Molecular basis sets can be used in periodic calculations but their adequacy must be carefully checked. In particular the role of diffuse functions in crystalline systems must be assessed.
Very diffuse functions can yield numerical instabilities and risk of linear dependence catastrophes. Further, due to the truncation criteria of the infinite sum, based on the overlap, decreasing the exponents of the primitive gaussians the number of integrals to be calculated increases very rapidly.

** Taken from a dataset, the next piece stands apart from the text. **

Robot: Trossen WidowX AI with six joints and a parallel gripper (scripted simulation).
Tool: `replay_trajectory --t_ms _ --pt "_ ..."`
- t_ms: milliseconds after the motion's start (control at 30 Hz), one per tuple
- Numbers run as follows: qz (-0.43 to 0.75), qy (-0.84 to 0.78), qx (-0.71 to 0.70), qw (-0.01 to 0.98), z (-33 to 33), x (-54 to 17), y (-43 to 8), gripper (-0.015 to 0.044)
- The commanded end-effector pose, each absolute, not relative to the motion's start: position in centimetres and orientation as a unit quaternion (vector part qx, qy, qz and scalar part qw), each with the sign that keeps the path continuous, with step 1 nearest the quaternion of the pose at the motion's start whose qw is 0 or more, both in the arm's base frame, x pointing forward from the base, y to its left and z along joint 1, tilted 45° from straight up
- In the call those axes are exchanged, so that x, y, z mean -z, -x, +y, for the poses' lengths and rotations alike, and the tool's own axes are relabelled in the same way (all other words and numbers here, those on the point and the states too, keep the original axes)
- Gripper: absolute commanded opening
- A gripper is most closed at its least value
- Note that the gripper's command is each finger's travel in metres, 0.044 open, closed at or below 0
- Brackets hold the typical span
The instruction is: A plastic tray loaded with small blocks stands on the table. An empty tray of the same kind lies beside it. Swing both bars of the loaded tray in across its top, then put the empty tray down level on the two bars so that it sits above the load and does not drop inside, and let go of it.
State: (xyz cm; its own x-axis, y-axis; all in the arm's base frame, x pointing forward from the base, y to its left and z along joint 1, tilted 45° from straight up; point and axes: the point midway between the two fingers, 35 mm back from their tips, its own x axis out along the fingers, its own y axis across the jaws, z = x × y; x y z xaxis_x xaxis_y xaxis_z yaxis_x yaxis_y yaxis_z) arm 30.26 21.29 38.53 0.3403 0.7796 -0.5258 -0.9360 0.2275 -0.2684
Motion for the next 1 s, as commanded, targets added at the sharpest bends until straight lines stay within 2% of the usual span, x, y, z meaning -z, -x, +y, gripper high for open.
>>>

Too extended basis sets are not needed in periodic calculations because the complete basis set limit is reached quicker than in molecular calculations. Further, the risk of linearly dependence problems increases.

The choice of the basis set is a compromise between accuracy and costs. Nevertheless, we think that the accuracy must be the main goal of ab initio calculations. So, good quality basis sets should be always used in spite of their computational cost to avoid producing meaningless numbers.